Fentanyl and other opioids have been found in trace amounts in Canada’s surface water and drinking water. When people use these drugs, some is absorbed into the body and the rest ends up in the wastewater stream and subsequently in the environment.
While the concentrations are very low and scientists say there’s no cause for panic, they are concerned about how drinking water sources may ultimately be affected and what long-term effect low dosages may have on humans and wildlife.
Researchers have been examining the presence of hormones and other contaminants in wastewater for some time, but the prevalence and impact of opioids is a relatively new area of study. Several Canadian and U.S. scientists discussed with The Epoch Times about what they’re learning and why it’s important to continue the research.
With fentanyl’s high potency even at small doses, it could be more of a concern than other opioids, she told The Epoch Times. But one would have to drink a very large amount of water in a day to consume even a fraction of what someone who uses the drug illicitly would, she said.
“I see no acute risk. Long term it might not be ideal, but no acute risk,” Ms. Yargeau said. “But the presence of this drug may contribute to a potential ‘cocktail effect.’”
It’s one of many so-called contaminants of emerging concern found in wastewater, and how those contaminants are mixing together and what effect that has are still being studied. Ms. Yargeau has been studying this problem for some 20 years, and she said interest has greatly increased in recent years. Many water-treatment facilities in Canada are proactively monitoring for these contaminants despite a lack of regulatory mandate to do so, Ms. Yargeau said.

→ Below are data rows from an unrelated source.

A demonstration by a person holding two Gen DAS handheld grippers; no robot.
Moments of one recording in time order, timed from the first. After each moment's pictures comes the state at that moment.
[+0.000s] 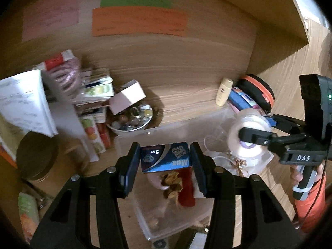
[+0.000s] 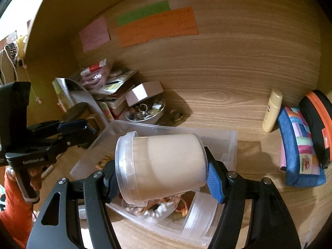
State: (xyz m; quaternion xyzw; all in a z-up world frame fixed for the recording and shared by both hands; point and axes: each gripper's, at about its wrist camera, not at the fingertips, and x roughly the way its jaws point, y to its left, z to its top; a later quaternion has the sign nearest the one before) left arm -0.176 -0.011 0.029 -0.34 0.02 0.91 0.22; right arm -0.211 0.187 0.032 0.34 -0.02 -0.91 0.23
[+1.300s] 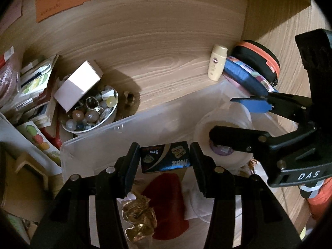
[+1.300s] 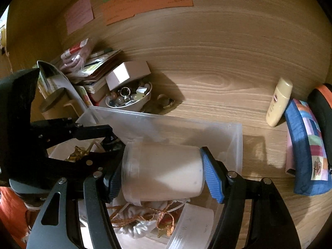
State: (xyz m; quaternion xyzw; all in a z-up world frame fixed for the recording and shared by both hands) left arm -0.214 0.052 -0.023 -0.39 0.09 0.88 0.24; right arm -0.245 0.178 -0.004 0.37 0.01 -0.90 0.21
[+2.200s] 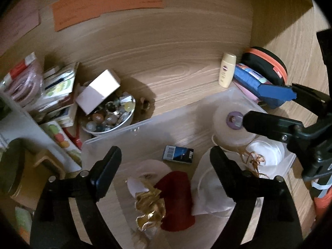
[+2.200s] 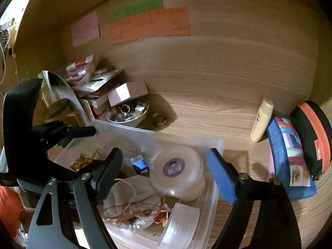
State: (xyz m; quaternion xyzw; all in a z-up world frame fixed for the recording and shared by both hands) left arm -0.206 0.041 -0.013 -0.36 0.09 0.91 0.20; right arm -0.221 0.188 0.027 0.31 0.02 -0.93 0.19
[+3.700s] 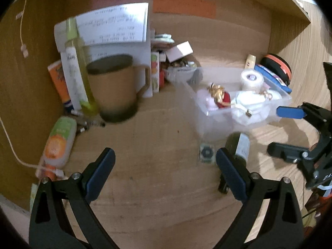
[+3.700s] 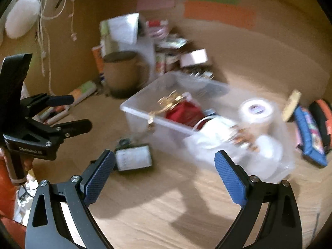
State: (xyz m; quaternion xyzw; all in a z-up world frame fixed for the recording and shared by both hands) left arm -0.061 -0.104 -0.040 -0.34 0.03 0.94 0.10; right arm -0.093 0.089 -0.020 0.34 0.10 -0.90 0.27
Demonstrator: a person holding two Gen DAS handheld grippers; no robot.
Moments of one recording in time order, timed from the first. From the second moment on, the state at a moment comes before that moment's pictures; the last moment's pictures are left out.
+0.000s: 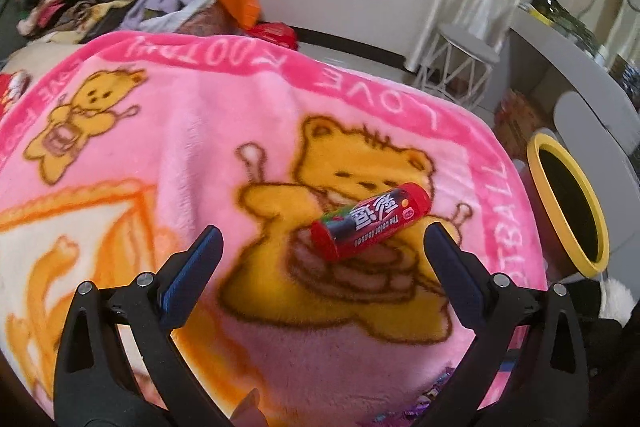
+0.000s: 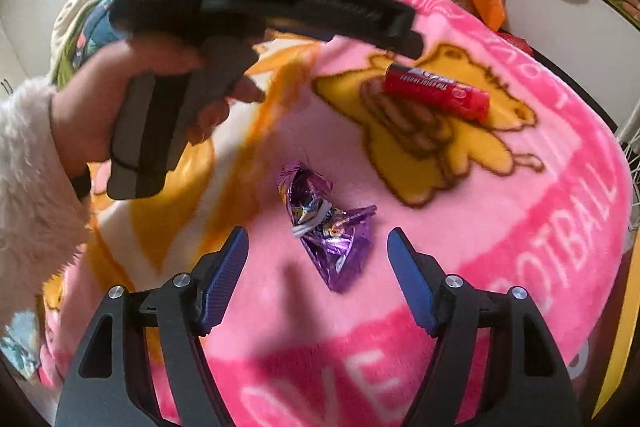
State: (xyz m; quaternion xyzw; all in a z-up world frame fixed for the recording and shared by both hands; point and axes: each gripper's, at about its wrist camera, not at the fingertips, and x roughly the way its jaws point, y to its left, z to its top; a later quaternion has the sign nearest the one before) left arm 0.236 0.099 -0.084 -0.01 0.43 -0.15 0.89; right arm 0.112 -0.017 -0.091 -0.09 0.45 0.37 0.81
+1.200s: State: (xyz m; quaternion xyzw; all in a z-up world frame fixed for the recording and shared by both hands) left arm 0.219 0.025 -0.120 0.05 0.45 -0.17 0.87; right arm 0.134 -0.149 -0.048 0.03 0.41 0.27 0.87
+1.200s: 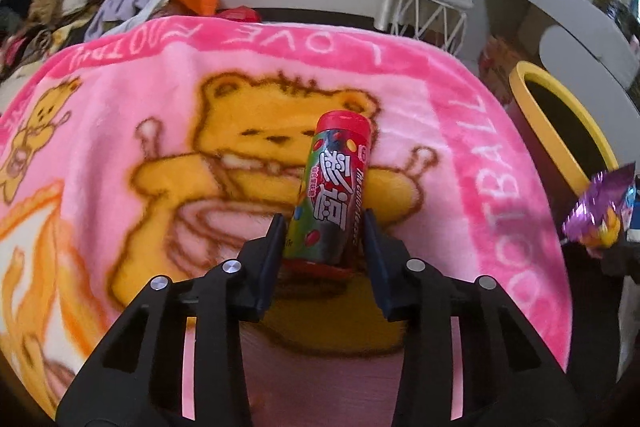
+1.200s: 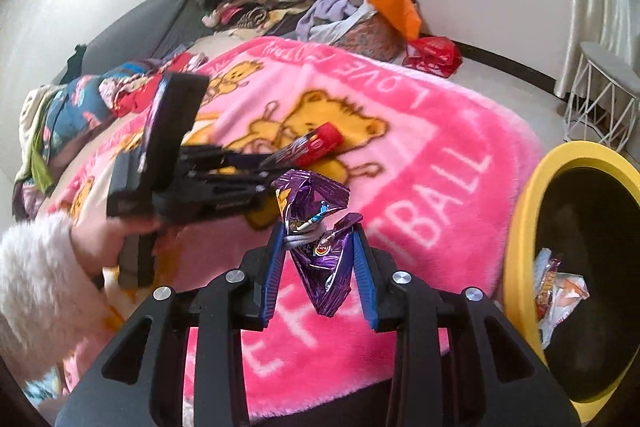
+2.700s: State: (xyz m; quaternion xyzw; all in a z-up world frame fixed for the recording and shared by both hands) left arm 0.168 -0.126 -0.020 0.00 0.36 -0.29 0.89; right arm 0.124 -0.339 -0.021 0.16 0.34 0.10 0.92
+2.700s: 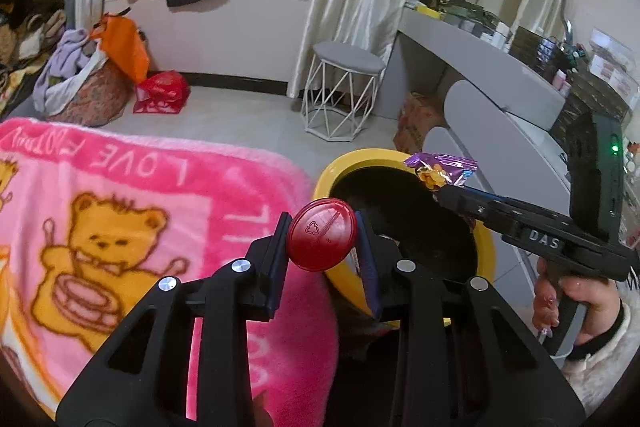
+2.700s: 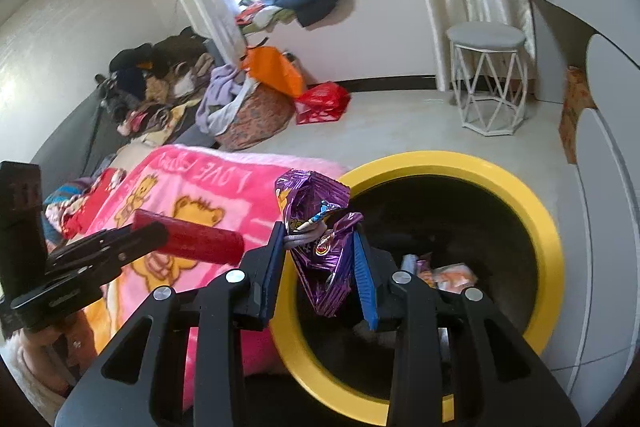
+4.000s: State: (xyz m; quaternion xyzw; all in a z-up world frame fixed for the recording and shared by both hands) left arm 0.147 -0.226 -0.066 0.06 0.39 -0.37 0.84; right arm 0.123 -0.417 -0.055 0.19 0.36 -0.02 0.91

She is one of Canada’s leading experts on contaminants of concern in wastewater, and she said she is unaware of any other analyses of fentanyl in Canada’s drinking water since her 2015 study. Fentanyl has, however, been found in drinking water according to other studies around the world.
Ms. Yargeau hopes to see more research on the issue.
Opioid Effects on Fish
Mark Servos, Canada Research Chair in Water Quality Protection at the University of Waterloo, will soon begin studying the effects of opioids on fish. His previous research looked at the effects of other wastewater contaminants, including estrogen from birth-control pills. He found that estrogen changed the sex of male fish.“[With opioids] we’re not talking about the level of impact that we saw with estrogen,” he told The Epoch Times. “I mean, we went out in the environment and opened up a fish, and there are eggs in the male fish. That was pretty dramatic, right?”
Mr. Metcalfe and his colleagues found that codeine reduced fish fertility but didn’t observe a similar impact from fentanyl.
“They may have different toxicities, depending on which form of the chemical they are in,” he said. “What we’re looking at is what is the fate of these compounds, and can they get modified in the environment and have implications for the toxicity of other organisms?”
Mr. Servos said studying the problems can lead to effective changes in water-treatment.
His estrogen study had a positive impact, with the local water-treatment facility taking steps to reduce estrogen in the water. When Mr. Servos recently checked on fish in the area again, they were all normal and healthy.
“It’s a beautiful recovery story, a good news story,” he said.
Early Study of US Water
South of the border, Brian Logue, a biochemistry professor at South Dakota State University, recently conducted the first U.S. study on opioid levels in drinking water, published last year.He found that 40 percent of samples from 53 locations across the country contained opioids, though he found no fentanyl specifically.
“It was something we were expecting,” Mr. Logue told The Epoch Times. He had seen Ms. Yargeau’s 2015 study in Canada showing opioids in the drinking water, and similar results in Europe.
Mr. Logue only tested for three opioids: codeine, hydrocodone, and fentanyl. He said studies in other countries have sampled for more, but he and his colleagues have developed a method of testing that he feels is more accurate than previous methods and they chose just a few opioids to illustrate their method.
Because this is the first study of its kind in the United States, he said it’s a “jumping-off point,” noting that further studies are needed to determine the level of risk to the environment and human health.
“I think we should all be concerned, but not panicked,” she told The Epoch Times. She also urges further research.
Federal Response
Environment and Climate Change Canada did not reply to an Epoch Times inquiry as of publication regarding any concerns about the environmental impacts of opioids in wastewater.Charlaine Sleiman, a spokesperson for Health Canada, told The Epoch Times the department has no official position on what concentration of fentanyl is considered safe in drinking water.
“Health Canada has not looked at fentanyl in drinking water, and therefore has no scientific position to share,” she said.
Mr. Servos said it’s important to strengthen the science around wastewater study because contaminants of emerging concern are a growing problem moving in a direction nobody can predict.
“We want to advance the science and understand these kinds of emerging chemicals,” he said. “Maybe it’s not fentanyl, but whatever comes after fentanyl, or after cocaine or methamphetamine, or any of these drugs of abuse that are coming down the road. We don’t know what the next one will be.”